◆ WORK TO BE COMPLETED:
Copy out every line of the data that has the word "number" somewhere in it.

(Dataset entries)
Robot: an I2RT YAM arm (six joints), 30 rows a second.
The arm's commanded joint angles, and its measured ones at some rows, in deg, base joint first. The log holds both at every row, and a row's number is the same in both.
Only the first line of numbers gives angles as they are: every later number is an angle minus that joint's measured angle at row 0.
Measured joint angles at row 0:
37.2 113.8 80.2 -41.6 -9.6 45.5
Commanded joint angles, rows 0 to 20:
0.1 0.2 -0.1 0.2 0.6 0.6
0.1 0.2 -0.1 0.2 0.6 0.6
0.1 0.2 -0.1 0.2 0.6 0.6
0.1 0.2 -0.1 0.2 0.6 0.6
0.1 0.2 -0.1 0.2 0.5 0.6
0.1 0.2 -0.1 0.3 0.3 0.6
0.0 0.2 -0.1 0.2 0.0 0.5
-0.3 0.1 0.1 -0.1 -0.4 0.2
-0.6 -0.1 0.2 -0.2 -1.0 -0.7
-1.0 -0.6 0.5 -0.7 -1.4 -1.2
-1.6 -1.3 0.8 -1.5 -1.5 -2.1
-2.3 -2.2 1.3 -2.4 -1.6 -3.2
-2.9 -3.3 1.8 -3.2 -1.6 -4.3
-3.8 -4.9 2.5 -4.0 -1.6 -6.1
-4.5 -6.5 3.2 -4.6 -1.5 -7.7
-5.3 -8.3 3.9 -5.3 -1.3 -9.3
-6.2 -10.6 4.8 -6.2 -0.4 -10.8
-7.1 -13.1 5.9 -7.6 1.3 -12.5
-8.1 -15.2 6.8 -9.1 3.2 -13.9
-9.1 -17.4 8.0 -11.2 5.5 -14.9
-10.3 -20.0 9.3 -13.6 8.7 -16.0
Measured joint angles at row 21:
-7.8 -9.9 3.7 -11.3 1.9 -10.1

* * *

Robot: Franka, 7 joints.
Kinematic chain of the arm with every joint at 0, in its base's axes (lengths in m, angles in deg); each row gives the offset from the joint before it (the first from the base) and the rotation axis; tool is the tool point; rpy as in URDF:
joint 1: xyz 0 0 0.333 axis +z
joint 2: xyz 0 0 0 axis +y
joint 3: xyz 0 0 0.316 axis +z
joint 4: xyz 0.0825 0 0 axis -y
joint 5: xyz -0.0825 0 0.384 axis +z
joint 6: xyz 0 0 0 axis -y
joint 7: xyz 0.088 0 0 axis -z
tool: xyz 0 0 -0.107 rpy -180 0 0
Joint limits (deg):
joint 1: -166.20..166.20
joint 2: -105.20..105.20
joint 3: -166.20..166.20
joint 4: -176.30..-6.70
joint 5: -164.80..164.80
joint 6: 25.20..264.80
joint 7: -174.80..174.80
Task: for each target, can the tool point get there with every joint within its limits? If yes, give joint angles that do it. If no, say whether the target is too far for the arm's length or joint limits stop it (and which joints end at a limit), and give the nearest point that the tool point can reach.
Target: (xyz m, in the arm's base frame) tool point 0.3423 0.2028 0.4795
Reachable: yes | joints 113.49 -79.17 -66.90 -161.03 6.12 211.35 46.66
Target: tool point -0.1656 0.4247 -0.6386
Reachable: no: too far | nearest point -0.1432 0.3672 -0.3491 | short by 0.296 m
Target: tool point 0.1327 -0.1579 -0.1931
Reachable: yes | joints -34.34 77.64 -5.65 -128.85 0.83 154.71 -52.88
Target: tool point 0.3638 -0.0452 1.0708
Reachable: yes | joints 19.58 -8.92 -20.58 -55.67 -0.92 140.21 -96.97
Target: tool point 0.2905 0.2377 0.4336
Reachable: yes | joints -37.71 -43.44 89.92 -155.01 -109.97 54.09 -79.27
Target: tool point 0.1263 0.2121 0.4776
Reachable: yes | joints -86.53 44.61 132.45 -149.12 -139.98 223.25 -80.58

◆ RESULT OF THE EXERCISE:
The arm's commanded joint angles, and its measured ones at some rows, in deg, base joint first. The log holds both at every row, and a row's number is the same in both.
Only the first line of numbers gives angles as they are: every later number is an angle minus that joint's measured angle at row 0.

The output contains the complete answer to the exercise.